* _Exercise prompt_
All of the data below should be set down again verbatim, without any images.

* _Stored data_

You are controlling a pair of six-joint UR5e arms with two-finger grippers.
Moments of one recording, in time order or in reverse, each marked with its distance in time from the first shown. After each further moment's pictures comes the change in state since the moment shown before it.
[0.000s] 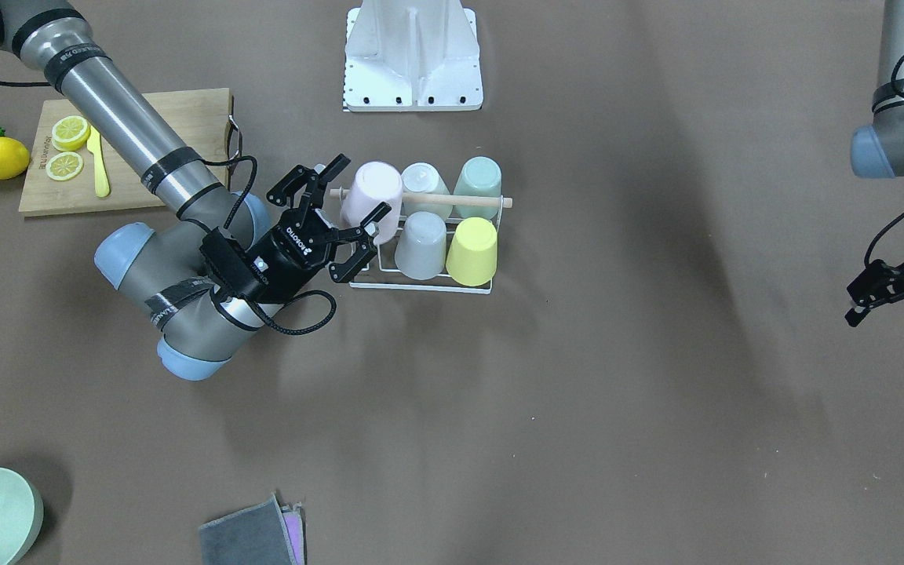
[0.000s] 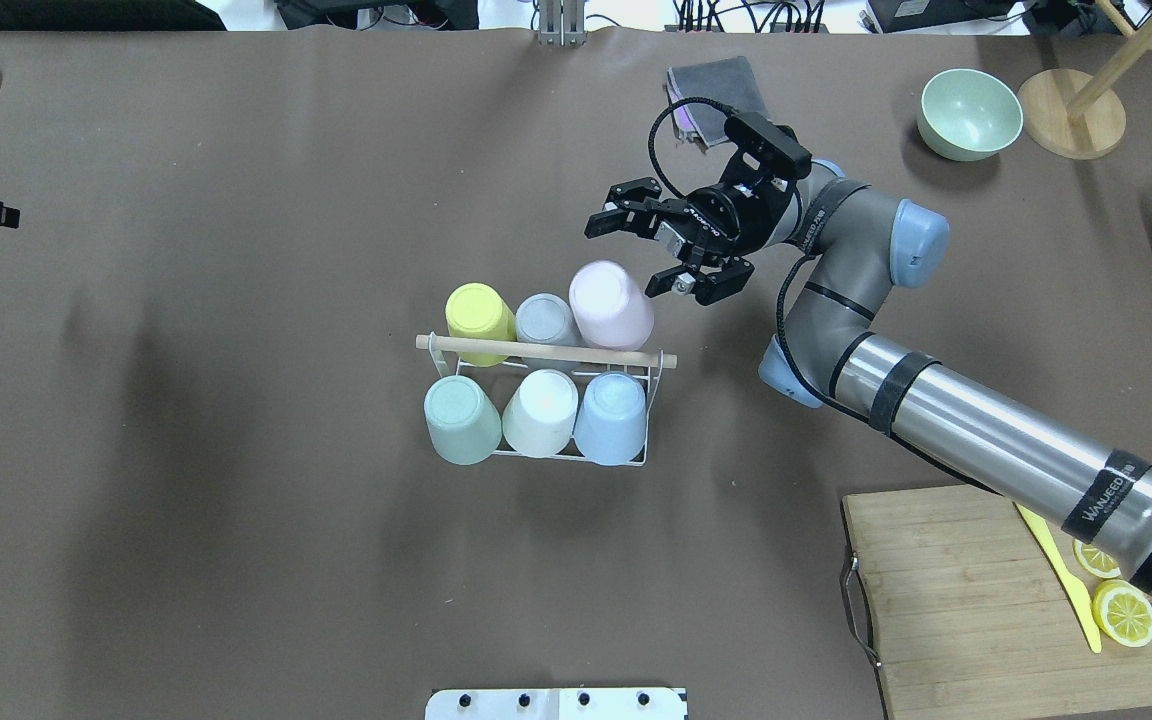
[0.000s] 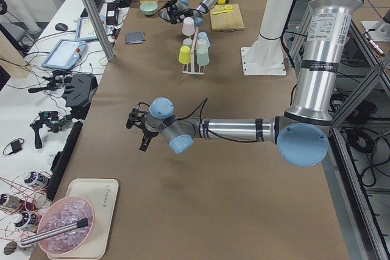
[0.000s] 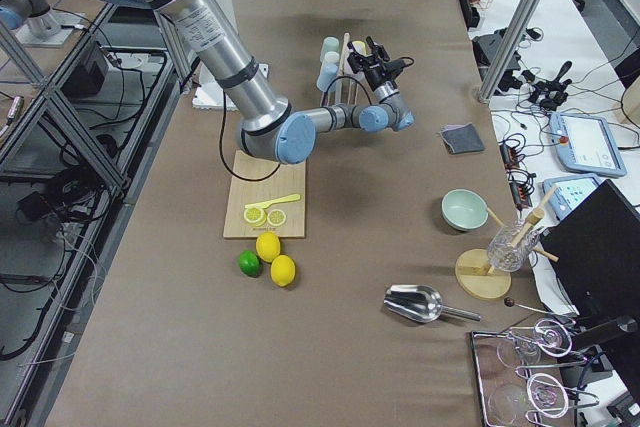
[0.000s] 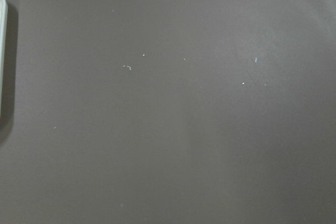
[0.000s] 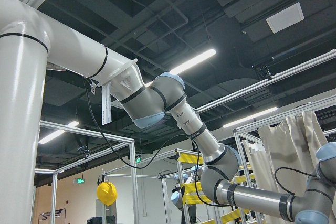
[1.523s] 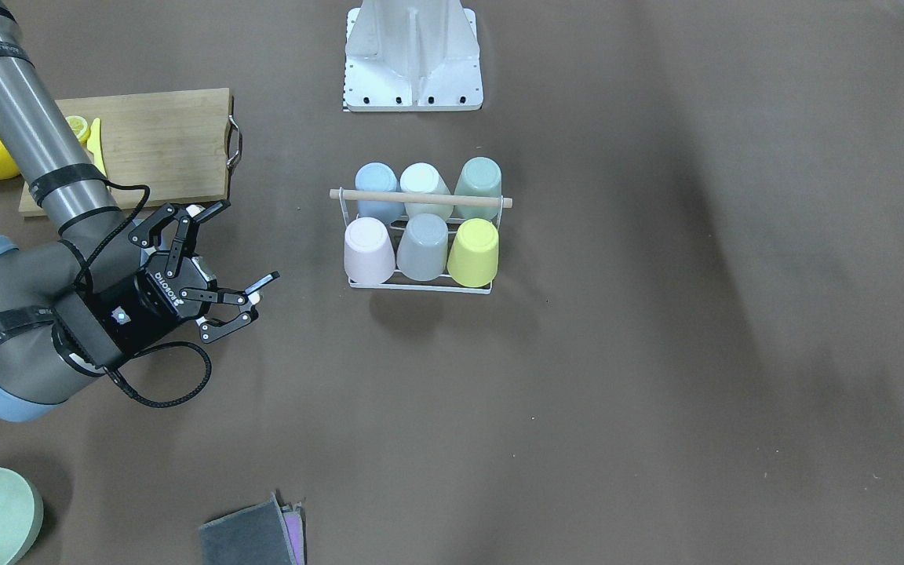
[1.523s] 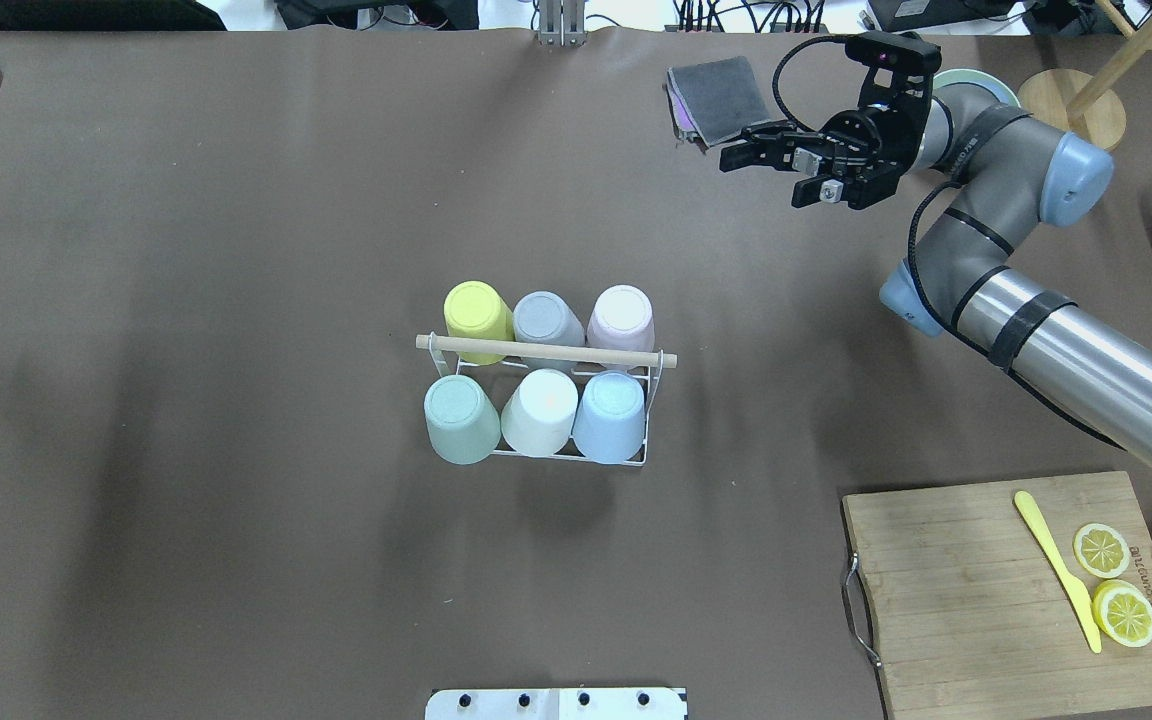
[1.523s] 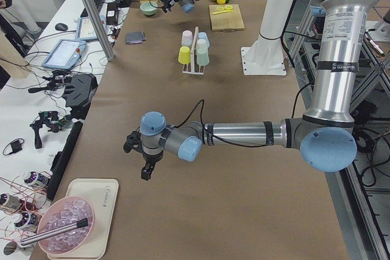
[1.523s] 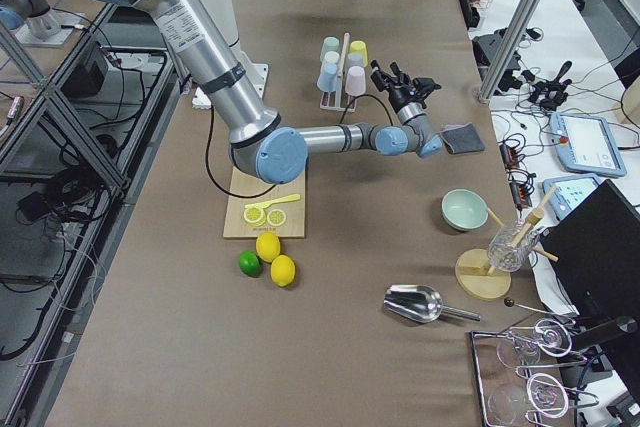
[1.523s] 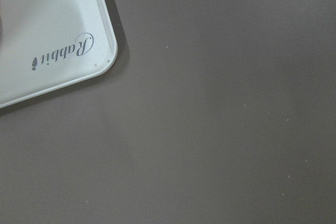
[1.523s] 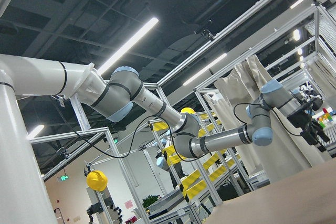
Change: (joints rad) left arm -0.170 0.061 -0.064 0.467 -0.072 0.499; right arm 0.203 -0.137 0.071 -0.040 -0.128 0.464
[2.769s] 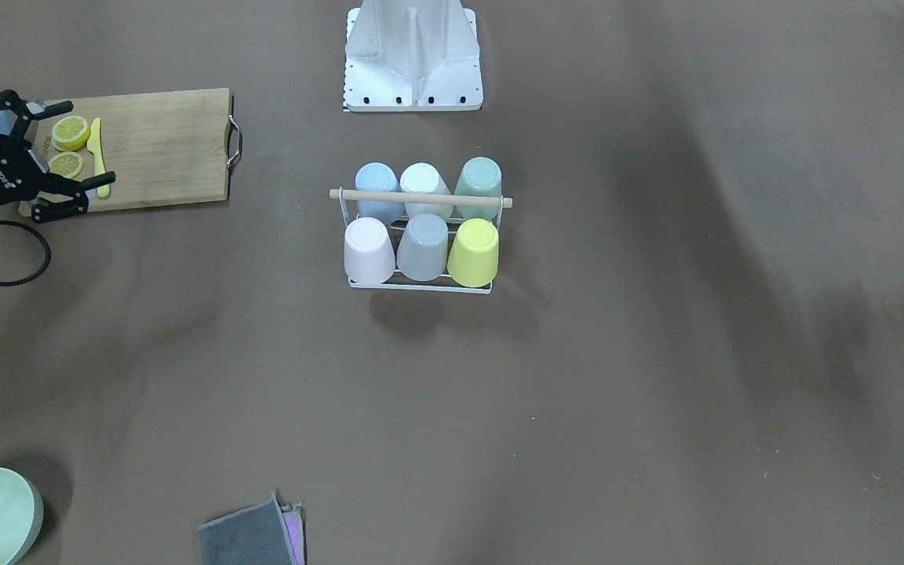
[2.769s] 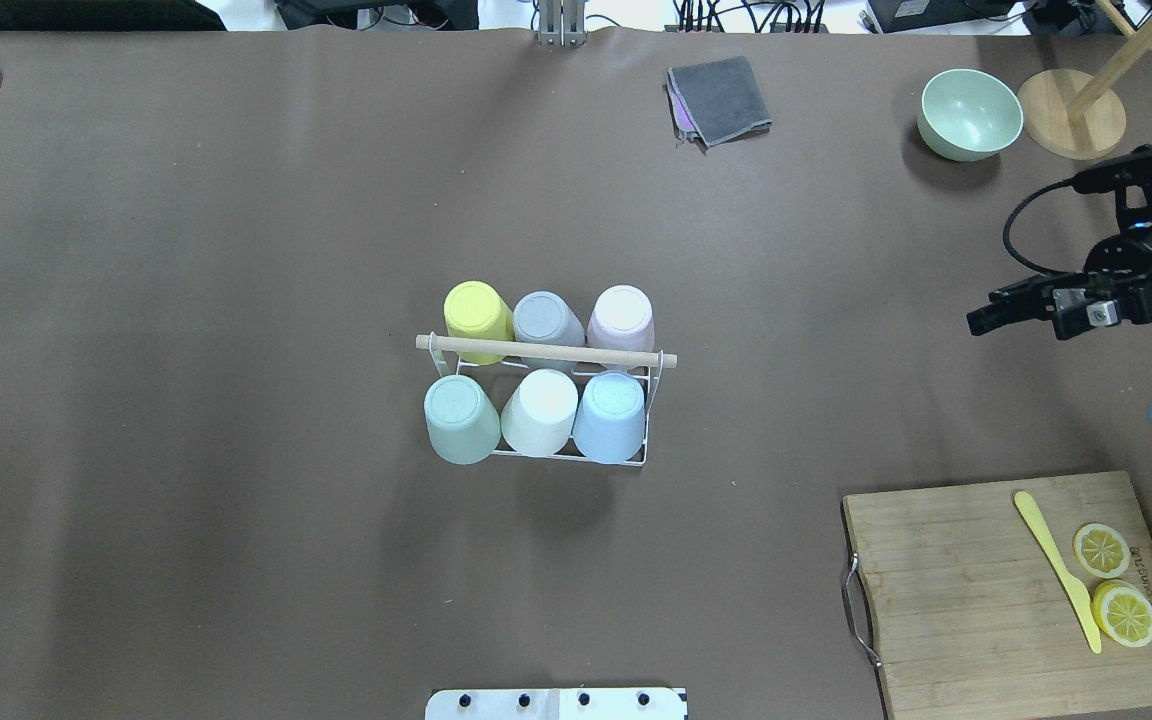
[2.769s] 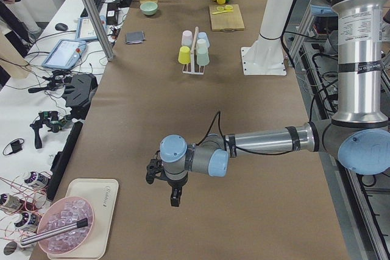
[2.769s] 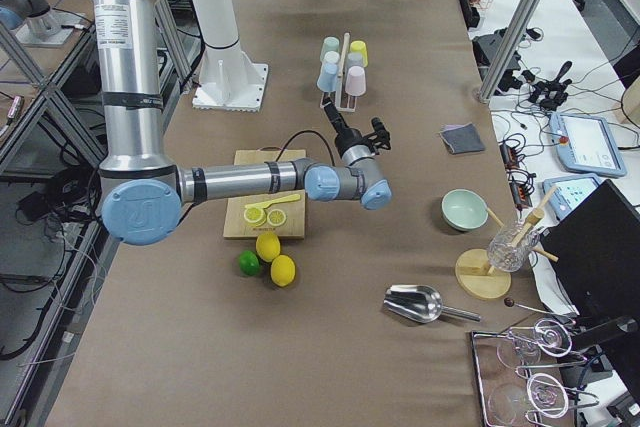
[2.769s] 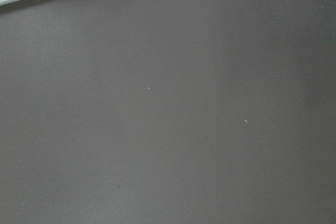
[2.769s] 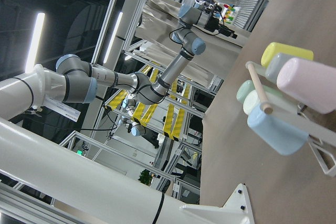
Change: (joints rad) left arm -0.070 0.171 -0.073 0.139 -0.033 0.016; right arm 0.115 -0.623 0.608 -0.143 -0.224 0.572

* _Answer to this problem_
You are controlling a pair of six-joint UR5e arms with two-finger grippers.
Moments of one recording, in time order or in reverse, each marked with its distance in time from the first shown. After each further moment's pictures comes the change in state since the moment shown before it.
[0.000s] 
[0.000s] 
[0.000s] 
[0.000s] 
[0.000s] 
[0.000s] 
[1.523s] 
[1.523s] 
[1.523s] 
[1.523s] 
[1.523s] 
[1.523s] 
Change: (joints rad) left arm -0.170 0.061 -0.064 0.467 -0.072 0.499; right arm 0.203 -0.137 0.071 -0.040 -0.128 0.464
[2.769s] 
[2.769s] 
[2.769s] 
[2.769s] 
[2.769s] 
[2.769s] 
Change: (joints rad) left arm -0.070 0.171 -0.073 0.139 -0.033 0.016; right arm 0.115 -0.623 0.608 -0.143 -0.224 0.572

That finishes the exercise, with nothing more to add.